Unterstützung erhält Sie aus allen politischen Lagern. SP-Ständerätin Anita Fetz (BS) sagt: «In dieser Frage muss man Abschied nehmen von der föderalen Regelung.» Und auch SVP-Nationalrat Toni Bortoluzzi (ZH) sieht keinen Grund für das Durcheinander: «Es braucht eine Lösung auf nationaler Ebene.» Dies fordert laut der Sendung «10vor10» auch die Lungenliga. Uneinig sind sich die Politiker noch beim Mindestalter: Humbel fordert, den Verkauf ab 16 zuzulassen, genau wie Bortoluzzi. Fetz ist für das Mindestalter 18.

Ruth Humbel geht mit den Kantonen wegen ihrer uneinheitlichen Regelung hart ins Gericht: «Es ist leider nicht die einzige Frage, bei der die Kantone keine einheitliche Regelung durchsetzen können. Bei diesem Thema ist es besonders stossend: Wer ist schon gegen ein Tabakverkaufverbot an Jugendliche?»

In den betroffenen Kantonen reagiert man verwundert auf den Vorwurf: «Die Frage nach einer Abgaberegelung für Tabak ist bis jetzt im Kanton Appenzell Innerrhoden schlicht noch nicht aufgetaucht», sagt Martin Würmli, Amtsleiter des Gesundheits- und Sozialdepartments des Kanton Appenzell Innerhoden.

Im Kanton Glarus begründet man das fehlende Gesetz mit der kleinen Verwaltung: «Die Ausarbeitung einer solchen gesetzlichen Regelung ist für einen kleinen Kanton auch immer eine Ressourcen-Frage», sagt Daniela de la Cruz, Departementssekretärin Finanzen und Gesundheit. Im Kanton Glarus würde aber eine Regelung auf Bundesebene «positiv bewertet» – im Unterschied zum Kanton Appenzell Innerhoden.

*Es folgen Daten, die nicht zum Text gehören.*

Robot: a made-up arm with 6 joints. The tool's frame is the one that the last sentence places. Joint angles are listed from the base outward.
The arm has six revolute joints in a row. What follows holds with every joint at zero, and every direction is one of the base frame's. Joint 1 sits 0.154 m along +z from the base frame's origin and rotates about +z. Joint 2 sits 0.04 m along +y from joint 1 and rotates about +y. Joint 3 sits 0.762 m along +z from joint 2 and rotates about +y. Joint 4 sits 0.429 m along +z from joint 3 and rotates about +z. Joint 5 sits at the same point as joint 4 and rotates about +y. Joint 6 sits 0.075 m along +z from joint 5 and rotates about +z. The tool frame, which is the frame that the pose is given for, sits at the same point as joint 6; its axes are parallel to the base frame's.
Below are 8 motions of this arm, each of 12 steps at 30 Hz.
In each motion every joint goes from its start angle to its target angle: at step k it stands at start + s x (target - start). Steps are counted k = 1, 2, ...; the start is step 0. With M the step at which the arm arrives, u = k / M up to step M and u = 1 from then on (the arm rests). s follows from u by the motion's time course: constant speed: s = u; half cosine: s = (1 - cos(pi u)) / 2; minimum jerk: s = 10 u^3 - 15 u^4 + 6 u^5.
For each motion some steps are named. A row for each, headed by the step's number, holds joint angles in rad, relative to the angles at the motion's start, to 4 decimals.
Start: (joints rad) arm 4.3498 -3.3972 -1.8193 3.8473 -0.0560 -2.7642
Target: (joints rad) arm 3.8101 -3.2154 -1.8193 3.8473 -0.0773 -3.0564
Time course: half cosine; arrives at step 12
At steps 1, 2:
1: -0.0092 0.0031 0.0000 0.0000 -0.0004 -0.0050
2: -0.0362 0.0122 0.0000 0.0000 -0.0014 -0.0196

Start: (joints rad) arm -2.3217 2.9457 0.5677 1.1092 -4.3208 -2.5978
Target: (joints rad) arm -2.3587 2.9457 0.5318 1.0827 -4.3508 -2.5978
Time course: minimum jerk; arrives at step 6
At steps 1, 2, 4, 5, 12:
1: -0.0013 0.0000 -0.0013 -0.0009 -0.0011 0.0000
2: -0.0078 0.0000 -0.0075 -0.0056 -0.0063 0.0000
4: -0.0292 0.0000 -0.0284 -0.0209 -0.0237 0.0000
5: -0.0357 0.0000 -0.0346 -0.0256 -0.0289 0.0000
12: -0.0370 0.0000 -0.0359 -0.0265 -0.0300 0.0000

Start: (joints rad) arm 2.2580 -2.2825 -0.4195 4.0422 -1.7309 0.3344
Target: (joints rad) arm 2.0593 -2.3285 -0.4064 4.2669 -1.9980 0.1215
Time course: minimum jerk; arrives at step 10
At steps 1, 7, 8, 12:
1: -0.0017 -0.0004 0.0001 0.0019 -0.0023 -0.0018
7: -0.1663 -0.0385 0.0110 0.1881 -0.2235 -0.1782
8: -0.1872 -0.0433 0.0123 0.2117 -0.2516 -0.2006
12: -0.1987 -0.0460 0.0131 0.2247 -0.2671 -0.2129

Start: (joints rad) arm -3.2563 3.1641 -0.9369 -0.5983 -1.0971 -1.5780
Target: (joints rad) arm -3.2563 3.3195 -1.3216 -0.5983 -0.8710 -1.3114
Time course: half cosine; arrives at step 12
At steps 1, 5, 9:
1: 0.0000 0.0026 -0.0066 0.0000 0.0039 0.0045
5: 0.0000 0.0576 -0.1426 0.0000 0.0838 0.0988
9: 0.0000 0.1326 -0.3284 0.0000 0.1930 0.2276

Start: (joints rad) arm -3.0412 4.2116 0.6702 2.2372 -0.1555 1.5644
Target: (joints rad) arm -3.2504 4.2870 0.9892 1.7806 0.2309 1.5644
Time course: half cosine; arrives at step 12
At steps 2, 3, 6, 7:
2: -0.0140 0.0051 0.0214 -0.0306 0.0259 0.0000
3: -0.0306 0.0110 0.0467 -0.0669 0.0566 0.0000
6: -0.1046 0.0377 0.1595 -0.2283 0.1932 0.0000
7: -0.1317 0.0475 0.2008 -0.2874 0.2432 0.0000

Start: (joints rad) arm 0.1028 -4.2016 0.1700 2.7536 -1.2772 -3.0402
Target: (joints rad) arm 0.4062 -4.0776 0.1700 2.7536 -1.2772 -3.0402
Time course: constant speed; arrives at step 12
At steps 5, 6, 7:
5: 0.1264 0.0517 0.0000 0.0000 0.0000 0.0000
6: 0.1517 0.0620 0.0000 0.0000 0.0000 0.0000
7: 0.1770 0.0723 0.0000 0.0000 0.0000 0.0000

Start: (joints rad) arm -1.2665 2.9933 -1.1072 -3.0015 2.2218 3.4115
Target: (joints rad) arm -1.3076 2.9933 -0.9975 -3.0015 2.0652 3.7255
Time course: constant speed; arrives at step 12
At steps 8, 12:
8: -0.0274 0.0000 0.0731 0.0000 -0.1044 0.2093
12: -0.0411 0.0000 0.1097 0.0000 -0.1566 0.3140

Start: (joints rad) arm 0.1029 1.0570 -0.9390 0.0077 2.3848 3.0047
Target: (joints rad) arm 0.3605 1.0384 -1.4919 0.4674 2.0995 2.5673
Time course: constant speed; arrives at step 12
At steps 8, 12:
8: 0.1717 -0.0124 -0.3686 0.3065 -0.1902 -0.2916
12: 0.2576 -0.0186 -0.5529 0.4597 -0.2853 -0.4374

Dort pocht man weiter auf den Föderalismus: «Grundsätzlich sollten die Kantone in möglichst vielen Fragen die Entscheidungshoheit behalten, auch beim Thema Tabakverkauf», sagt Martin Würmli. Damit steht der Kanton auf verlorenem Posten. Sogar die Zigarettenproduzenten Philip Morris und British American Tobacco treten für das Mindestalter 18 ein – «seit Jahren», wie die Konzernsprecher gegenüber der az betonen.

Politiker-Reflexe

Kantone, die den Verkauf von Zigaretten an Minderjährige nicht regeln – das bereitet auch der Konferenz der kantonalen Gesundheitsdirektoren (GDK) Bauchschmerzen. «Wir sind darüber überhaupt nicht glücklich», sagt Carlo Conti, CVP-Regierungsrat Basel-Stadt und Vizepräsident der GDK.

Er selber ist für den Verkauf ab 18. Doch: Druck auf die Raucher-Kantone will Conti nicht ausüben. Und an eine Bundesregelung glaubt er erst recht nicht: «Das fordern Bundespolitiker schon beinahe reflexartig und am Schluss passiert doch nichts. Siehe Hundegesetz.»